* What you are asked to do *
Restate the records underneath, keeping each one exactly the same.

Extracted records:
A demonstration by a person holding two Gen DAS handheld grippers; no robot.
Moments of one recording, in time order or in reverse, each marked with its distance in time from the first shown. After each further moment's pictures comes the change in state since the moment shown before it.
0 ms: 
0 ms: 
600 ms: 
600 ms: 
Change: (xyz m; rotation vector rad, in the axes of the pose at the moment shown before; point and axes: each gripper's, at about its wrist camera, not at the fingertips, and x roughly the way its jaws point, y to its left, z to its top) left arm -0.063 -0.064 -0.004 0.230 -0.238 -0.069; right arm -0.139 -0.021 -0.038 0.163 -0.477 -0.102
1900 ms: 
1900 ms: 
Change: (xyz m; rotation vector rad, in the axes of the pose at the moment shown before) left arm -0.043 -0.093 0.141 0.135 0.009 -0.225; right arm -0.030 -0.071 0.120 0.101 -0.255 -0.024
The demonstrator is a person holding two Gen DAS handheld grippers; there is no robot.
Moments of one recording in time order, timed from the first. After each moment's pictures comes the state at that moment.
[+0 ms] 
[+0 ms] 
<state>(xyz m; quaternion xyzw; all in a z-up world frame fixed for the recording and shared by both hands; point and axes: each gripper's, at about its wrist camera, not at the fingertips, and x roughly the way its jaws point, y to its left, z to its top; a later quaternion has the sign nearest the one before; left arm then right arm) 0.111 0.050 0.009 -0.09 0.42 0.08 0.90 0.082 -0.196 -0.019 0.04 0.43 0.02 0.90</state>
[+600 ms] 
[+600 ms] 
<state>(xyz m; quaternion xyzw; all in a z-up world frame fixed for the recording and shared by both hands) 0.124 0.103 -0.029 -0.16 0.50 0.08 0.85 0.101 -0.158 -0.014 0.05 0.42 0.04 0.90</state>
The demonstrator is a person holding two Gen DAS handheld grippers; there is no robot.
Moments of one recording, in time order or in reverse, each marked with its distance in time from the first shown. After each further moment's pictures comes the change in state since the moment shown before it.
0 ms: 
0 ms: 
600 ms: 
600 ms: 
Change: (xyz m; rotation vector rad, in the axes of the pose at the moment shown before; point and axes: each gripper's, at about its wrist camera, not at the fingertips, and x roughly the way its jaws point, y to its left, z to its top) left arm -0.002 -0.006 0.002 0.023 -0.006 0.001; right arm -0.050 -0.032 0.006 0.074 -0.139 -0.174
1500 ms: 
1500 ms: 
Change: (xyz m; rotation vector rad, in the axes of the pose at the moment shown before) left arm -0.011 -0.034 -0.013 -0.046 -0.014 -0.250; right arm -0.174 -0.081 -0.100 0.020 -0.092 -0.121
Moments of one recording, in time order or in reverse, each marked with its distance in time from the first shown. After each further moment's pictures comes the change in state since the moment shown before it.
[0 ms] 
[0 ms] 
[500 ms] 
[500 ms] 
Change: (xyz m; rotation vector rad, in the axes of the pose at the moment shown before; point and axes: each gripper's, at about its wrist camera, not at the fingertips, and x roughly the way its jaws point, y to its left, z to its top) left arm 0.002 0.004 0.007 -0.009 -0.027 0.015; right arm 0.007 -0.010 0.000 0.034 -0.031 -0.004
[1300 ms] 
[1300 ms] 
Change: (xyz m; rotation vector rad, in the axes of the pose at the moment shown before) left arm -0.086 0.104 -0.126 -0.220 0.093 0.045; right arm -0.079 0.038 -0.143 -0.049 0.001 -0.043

* Solution to this task *
A demonstration by a person holding two Gen DAS handheld grippers; no robot.
Moments of one recording, in time order or in reverse, each marked with its distance in time from the first shown. After each further moment's pictures comes the change in state since the moment shown before it.
0 ms: 
0 ms: 
600 ms: 
600 ms: 
Change: (xyz m; rotation vector rad, in the axes of the pose at the moment shown before; point and axes: each gripper's, at about its wrist camera, not at the fingertips, and x roughly the way its jaws point, y to its left, z to its top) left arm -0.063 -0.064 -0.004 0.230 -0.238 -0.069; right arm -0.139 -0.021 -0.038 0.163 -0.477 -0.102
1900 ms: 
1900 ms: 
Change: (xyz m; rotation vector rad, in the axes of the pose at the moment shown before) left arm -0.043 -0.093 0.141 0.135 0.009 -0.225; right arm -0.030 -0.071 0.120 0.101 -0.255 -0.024
The demonstrator is a person holding two Gen DAS handheld grippers; there is no robot.
Moments of one recording in time order, timed from the first. After each moment's pictures comes the state at that moment.
[+0 ms] 
[+0 ms] 
<state>(xyz m; quaternion xyzw; all in a z-up world frame fixed for the recording and shared by both hands; point and axes: each gripper's, at about its wrist camera, not at the fingertips, and x roughly the way its jaws point, y to its left, z to its top; a later quaternion has the sign nearest the one before; left arm then right arm) 0.111 0.050 0.009 -0.09 0.42 0.08 0.90 0.082 -0.196 -0.019 0.04 0.43 0.02 0.90</state>
[+600 ms] 
[+600 ms] 
<state>(xyz m; quaternion xyzw; all in a z-up world frame fixed for the recording and shared by both hands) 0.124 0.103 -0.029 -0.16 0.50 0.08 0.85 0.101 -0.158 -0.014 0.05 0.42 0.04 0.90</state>
The demonstrator is a person holding two Gen DAS handheld grippers; there is no robot.
Moments of one recording, in time order or in reverse, each marked with its distance in time from the first shown. After each further moment's pictures comes the change in state since the moment shown before it.
0 ms: 
0 ms: 
600 ms: 
600 ms: 
Change: (xyz m; rotation vector rad, in the axes of the pose at the moment shown before; point and axes: each gripper's, at about its wrist camera, not at the fingertips, and x roughly the way its jaws point, y to its left, z to its top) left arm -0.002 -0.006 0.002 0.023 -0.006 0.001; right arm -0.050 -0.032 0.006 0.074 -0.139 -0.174
1500 ms: 
1500 ms: 
Change: (xyz m; rotation vector rad, in the axes of the pose at the moment shown before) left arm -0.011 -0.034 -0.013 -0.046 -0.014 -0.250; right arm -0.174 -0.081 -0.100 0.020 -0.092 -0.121
Moments of one recording, in time order or in reverse, each marked with its distance in time from the first shown. After each further moment's pictures comes the change in state since the moment shown before it.
[0 ms] 
[0 ms] 
[500 ms] 
[500 ms] 
Change: (xyz m; rotation vector rad, in the axes of the pose at the moment shown before; point and axes: each gripper's, at about its wrist camera, not at the fingertips, and x roughly the way its jaws point, y to its left, z to its top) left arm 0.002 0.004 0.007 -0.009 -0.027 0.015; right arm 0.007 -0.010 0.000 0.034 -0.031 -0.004
[1300 ms] 
[1300 ms] 
Change: (xyz m; rotation vector rad, in the axes of the pose at the moment shown before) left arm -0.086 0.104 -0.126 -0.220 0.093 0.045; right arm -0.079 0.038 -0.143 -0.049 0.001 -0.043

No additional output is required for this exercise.